Por cierto que una discusión con respecto a cómo se conciben los ancianatos se da en Los Soprano, cuando Tony quiere internar a su madre, Livia, pues argumenta que esta no puede cuidarse sola. El Green Grove, un lugar carísimo que sólo podría pagar alguien como Tony y sus socios, algunos de los cuales también tienen a sus madres allí, recibe dos nombres dependiendo de la perspectiva de los familiares: quienes lo consideran un lugar de abandono lo llaman nursing home, mientras que quienes lo ven como lugar privilegiado, prácticamente un club, le dicen retirement community). 

Tía Rosa sobrevivió apenas un par de semanas en el costoso ancianato, por lo que, en últimas, no representó un gasto mayor. Simplemente su salud había empeorado, y no había más explicaciones. Entonces enterraron a Tía Rosa, y la hija se dio golpes de pecho, aunque no sin decir que había llegado a esa decisión como recurso desesperado. 

Ante esos dos casos, la discusión está siempre perdida. Los ancianatos son los peores lugares del mundo. Y no lo sabemos, puede que sí. A menos que uno logre sobrevivir a esos días que parecen tenerle programados para agonizar y hasta se acostumbre, como Berta, entrañable personaje de El agente topo. Mas esto no parece ser lo más usual, porque para seguir viviendo, lo esencial es tener al menos una motivación. Y cuando uno ve que su familia lo lleva a un lugar de esos y se despide, cual primer día de colegio, pero sin la esperanza de que vuelvan por uno al finalizar el día, ni al siguiente, ni nunca, es probable que las pocas ganas de vivir terminen por extinguirse. 

Y los ancianatos, así sean de caridad, públicos o privados, saben esto. Saben que, a diferencia de los colegios, donde a ningún niño le puede pasar nada, a un viejo le puede pasar cualquier cosa en el momento que sea. Y frente a la pregunta sorprendida de los familiares de cómo fue que pasó, no responden nada porque de seguro les parece que es evidente. Claro que no se puede descartar que las ganas de vivir no se extingan solas, sino que encuentren por el camino alguna ayuda con la que no contaban. Un pequeño empujón hacia la muerte, un paso que los viejos no se hubieran atrevido a dar solos. 

Entonces, ¿de qué murieron el abuelo Hernando, la abuela Matilde y Tía Rosa? Para todos los casos que he mencionado, tanto de la vida real como de la ficción, podríamos decir con Maité Alberdi que, incluso si los abuelos no están llorando todo el día, hay «un drama por debajo. Puedes tener un transcurrir cotidiano luminoso, pero hay un drama latente profundo». Mueren los abuelos de soledad, de nostalgia, de que los recuerdos felices y brillantes no coincidan con su vida actual, de saber de cierto que ya no son útiles ni queridos, que, en últimas, ya no le hacen falta a nadie. 
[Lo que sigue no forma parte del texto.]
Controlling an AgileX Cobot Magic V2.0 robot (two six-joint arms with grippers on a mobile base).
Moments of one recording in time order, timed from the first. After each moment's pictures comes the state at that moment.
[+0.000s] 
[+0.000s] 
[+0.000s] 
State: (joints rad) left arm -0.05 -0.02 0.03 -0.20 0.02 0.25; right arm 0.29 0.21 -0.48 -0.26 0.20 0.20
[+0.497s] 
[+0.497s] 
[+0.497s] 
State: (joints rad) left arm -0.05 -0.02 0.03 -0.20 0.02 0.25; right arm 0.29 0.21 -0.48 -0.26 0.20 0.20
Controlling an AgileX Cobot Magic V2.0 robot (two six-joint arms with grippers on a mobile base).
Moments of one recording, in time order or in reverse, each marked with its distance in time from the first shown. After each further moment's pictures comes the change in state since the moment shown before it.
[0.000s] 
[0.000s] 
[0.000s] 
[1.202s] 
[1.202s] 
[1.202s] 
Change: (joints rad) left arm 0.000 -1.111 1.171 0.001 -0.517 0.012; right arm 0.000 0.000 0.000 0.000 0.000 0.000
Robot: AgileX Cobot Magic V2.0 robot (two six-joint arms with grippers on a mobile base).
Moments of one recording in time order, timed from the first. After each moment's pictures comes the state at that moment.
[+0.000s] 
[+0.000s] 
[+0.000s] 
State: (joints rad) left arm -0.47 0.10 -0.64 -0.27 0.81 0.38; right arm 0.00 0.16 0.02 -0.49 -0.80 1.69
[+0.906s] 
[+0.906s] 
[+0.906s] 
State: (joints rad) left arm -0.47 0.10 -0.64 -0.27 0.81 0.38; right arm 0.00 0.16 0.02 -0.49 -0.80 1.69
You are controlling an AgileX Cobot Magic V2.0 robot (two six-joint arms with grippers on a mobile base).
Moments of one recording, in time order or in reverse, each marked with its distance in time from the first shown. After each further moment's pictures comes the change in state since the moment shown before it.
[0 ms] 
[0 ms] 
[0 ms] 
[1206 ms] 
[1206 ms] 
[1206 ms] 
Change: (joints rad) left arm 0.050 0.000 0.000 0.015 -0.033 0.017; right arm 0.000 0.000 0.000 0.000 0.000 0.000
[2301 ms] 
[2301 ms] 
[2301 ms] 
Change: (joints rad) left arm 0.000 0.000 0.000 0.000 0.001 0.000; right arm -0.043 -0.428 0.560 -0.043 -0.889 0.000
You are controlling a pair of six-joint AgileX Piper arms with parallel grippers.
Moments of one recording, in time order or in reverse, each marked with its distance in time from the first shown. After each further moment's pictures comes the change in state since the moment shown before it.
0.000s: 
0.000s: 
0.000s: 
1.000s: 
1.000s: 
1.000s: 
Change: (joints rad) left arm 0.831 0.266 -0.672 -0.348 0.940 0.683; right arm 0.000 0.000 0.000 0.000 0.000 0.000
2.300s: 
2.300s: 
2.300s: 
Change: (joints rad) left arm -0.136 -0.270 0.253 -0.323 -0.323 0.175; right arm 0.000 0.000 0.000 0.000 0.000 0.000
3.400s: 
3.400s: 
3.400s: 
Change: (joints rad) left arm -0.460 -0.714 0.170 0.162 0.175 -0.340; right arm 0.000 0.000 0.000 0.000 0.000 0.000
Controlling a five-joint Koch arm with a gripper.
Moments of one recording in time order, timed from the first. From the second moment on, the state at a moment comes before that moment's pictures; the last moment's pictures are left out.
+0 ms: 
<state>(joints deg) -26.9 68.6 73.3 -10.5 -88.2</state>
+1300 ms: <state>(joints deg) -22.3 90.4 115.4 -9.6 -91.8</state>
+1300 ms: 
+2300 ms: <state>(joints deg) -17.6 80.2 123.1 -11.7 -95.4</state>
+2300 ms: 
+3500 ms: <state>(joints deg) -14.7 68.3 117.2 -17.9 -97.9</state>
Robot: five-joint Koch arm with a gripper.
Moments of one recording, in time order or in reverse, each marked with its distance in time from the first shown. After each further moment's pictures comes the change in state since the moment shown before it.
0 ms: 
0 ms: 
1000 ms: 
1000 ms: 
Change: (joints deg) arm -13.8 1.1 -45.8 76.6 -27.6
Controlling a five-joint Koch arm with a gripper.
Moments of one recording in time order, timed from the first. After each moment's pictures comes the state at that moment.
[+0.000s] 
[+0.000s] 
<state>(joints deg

Y ahora retorno finalmente a la solución que se me ha ocurrido. Para algunos, sería la infame que no muestra resentimiento alguno al asfixiar a su abuela con la almohada. Con todo, no sería un acto perverso, despiadado; por el contrario, sería de misericordia. Tampoco se podría sospechar de mis intenciones; no tengo nada que heredar, por ejemplo. Después de pensar en las diferentes posibilidades, mi lógica es que a nadie debería parecerle sospechoso que le falte el oxígeno a una anciana de noventa y seis años. 

A mi abuela no se la puede llevar a un ancianato por varias razones. Ya dije que nadie ha querido hasta ahora cargar con la culpa, sí; no obstante, hay algo superior: a diferencia del abuelo Hernando, mi abuela no tiene una pensión con la cual cubrir los gastos de su mensualidad. Y en el primer tipo de ancianato (I: de caridad) no la reciben, pues arguyen que no está totalmente desvalida y sin familia. Como en un laberinto sin salida, veo la imposibilidad de cuidarla y la falta de dinero para contratar a un profesional que se encargue de su cuidado. 

No hay políticas públicas para la vejez. El Estado, al igual que las familias, espera pasivamente que sus viejos mueran, cosa que a la larga va a terminar por suceder. Frente a la impotencia propia y el olvido institucional, no queda alternativa.

Matar o morir por mano propia, en un acto último de dignidad, parece preferible al afán desesperado por una muerte que no llega.